Your Password Or Your Soul
Will there be life after passwords? We are currently drowning in them – some more than others. A fella like me might need to enter 50 different passwords of increasing complexity just to get by a week in 2014.
It’s a growing problem because hackers and their security breaches, accompanied by the illegal market for passwords farmed from cracking programs, has made it difficult to stay secure, even with such complex passwords. Putting spaces in them helps but it’s not really simplifying anything.
So what to do about it? Is there a world in which we can live with all the technology minus all the passwords? DARPA (the peeps who started the internet 40+ years ago) is working on it, and their studies are fascinating. Here’s some potential replacements for the password (aka “user authentication”):
- Your heartbeat vibrations, as recorded by your phone
- The way you respond to error and system messages (a personality test)
- How your hand shakes as you hold it. Grandpa method.
- How you write texts and emails, based on slang and favorite phrases.
- The “visual fingerprint”: both camera inputs and the screen activity on the phone. The phone needs to see daddy (or his pocket) to turn on!
- How you walk (your gate) as recorded by your phone over time. Walk to unlock?
Read about these programs here.
This is pretty amazing tech, with many of these methods already working on modern phones using no added hardware.
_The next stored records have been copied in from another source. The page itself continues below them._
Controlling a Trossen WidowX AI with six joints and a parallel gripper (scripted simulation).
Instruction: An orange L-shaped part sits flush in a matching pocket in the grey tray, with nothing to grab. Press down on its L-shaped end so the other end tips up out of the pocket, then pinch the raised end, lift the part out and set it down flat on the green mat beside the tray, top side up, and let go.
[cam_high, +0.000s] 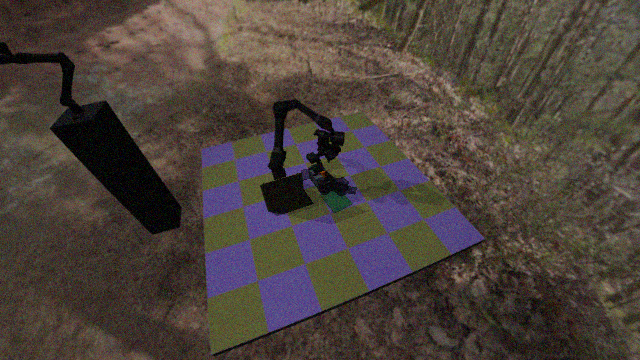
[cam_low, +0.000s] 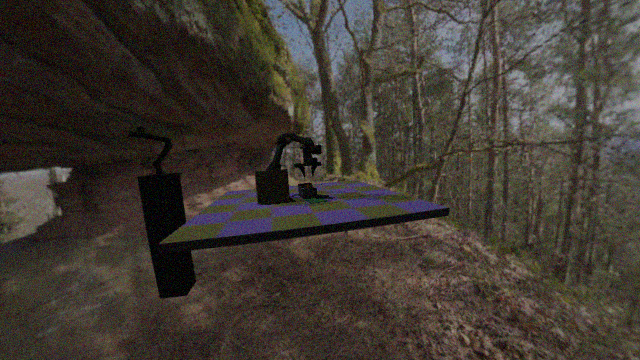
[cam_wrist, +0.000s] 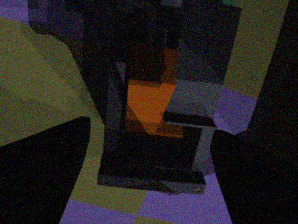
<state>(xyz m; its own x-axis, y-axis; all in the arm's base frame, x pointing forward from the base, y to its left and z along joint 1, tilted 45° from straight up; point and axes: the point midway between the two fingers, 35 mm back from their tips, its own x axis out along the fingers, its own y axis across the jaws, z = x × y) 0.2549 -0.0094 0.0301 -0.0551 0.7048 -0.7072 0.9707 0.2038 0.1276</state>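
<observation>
My gripper tip is 20 mm past the orange L-shaped part, 30 mm to the right of it and 100 mm above it. Round my gripper tip: green mat: 20 mm ahead, 150 mm to the right, 160 mm below.
</observation>
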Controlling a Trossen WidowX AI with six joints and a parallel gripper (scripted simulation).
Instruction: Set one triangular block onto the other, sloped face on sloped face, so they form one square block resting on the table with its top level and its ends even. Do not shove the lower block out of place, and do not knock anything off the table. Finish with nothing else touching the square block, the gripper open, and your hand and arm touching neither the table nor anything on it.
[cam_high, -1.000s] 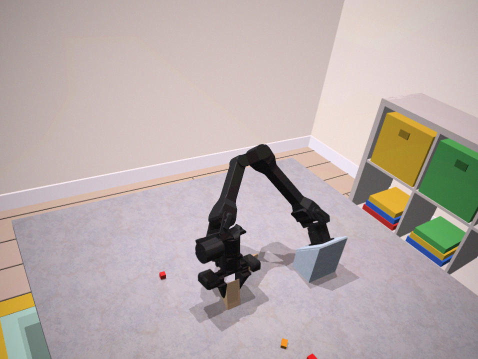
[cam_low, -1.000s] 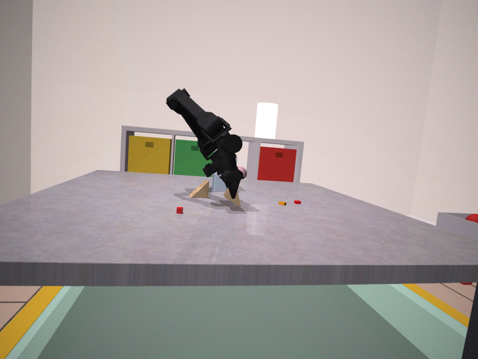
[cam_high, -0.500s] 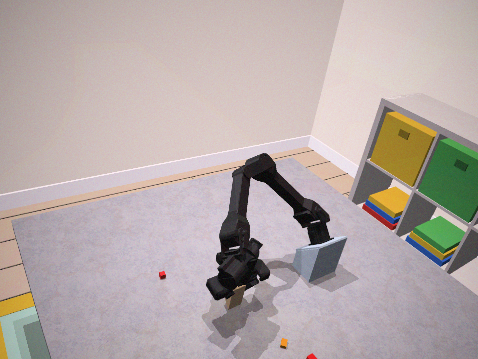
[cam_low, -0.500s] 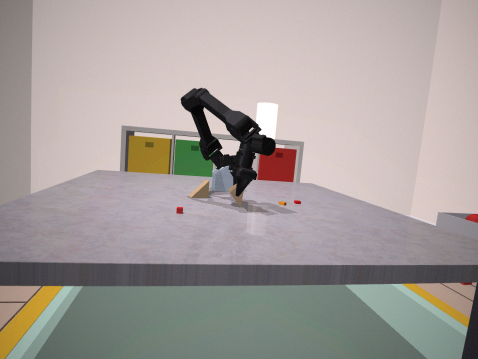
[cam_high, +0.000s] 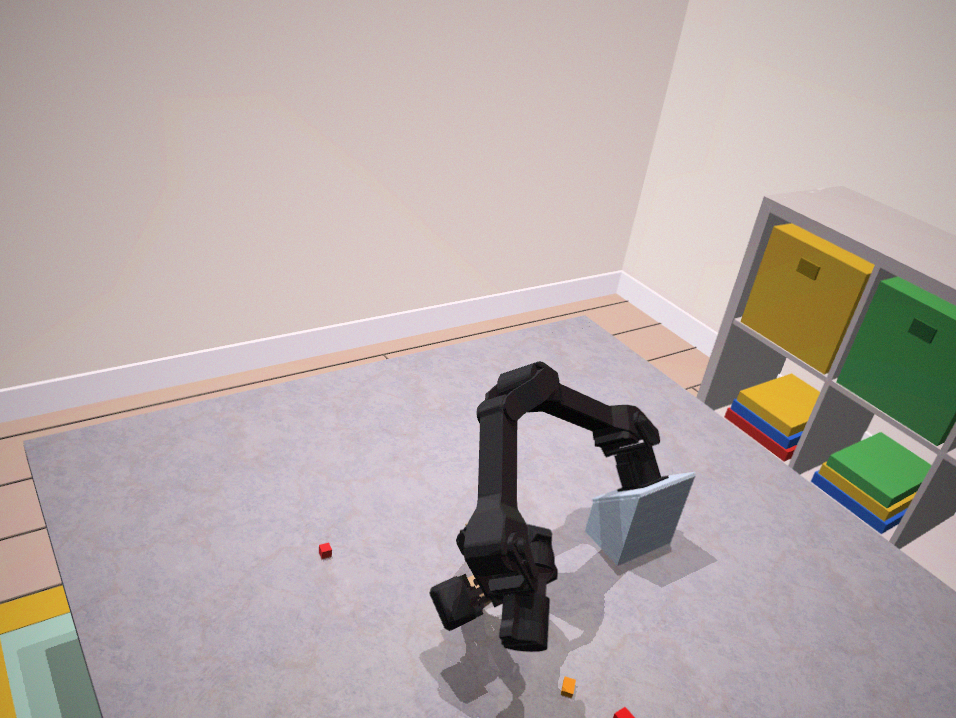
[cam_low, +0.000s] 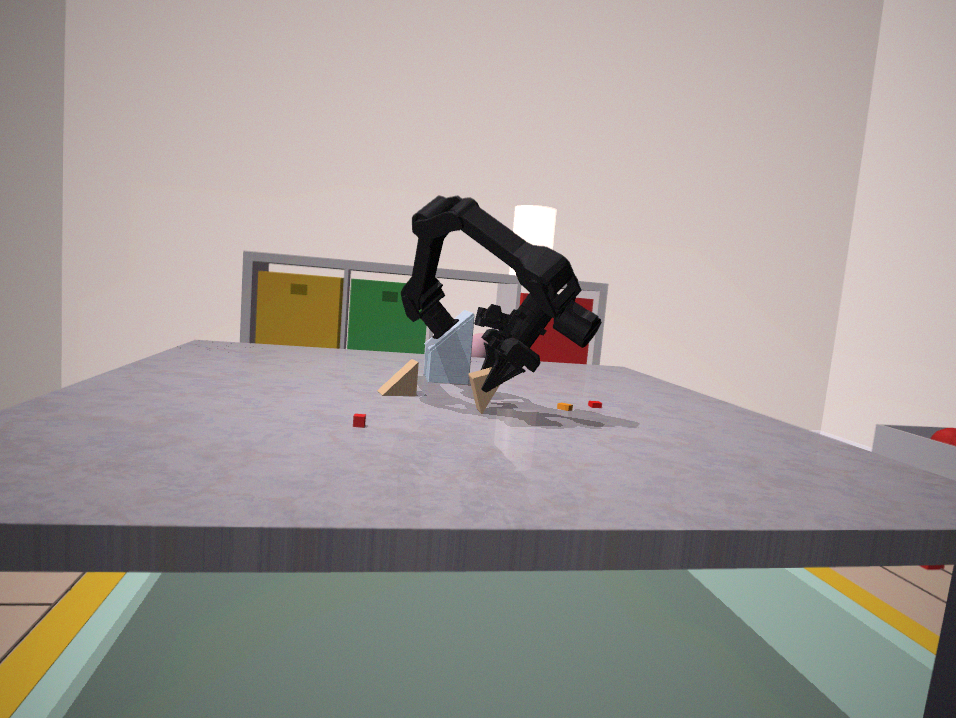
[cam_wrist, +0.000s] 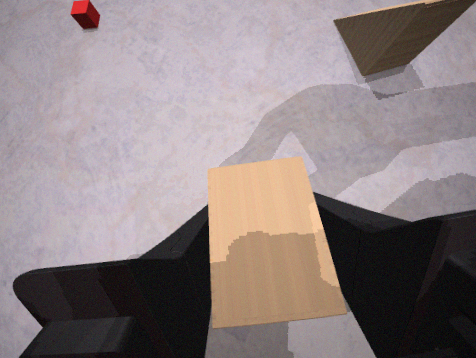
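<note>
My gripper tip is now 1 cm below the block. The rest, counted from my gripper tip: orange cube (4 cm behind, 18 cm to the left, 4 cm below).
</note>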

But the flip side as I see it at first blush: we are giving up our anonymity even more, giving that much more power to the machines. If my phone needed to know it was me to use it, no matter what, while that is secure it just isn’t practical. A spouse, business partner, tech support, small business, children and friends are all potential password sharing situations.
If we have to prove we are allowed into the machine beyond ways that we are able to share through human methods, then we have lost that much more control over the machine world.
But yay! The future sure will be fun! If my machine must know it’s me for security purposes, it will know it’s me for other less critical purposes.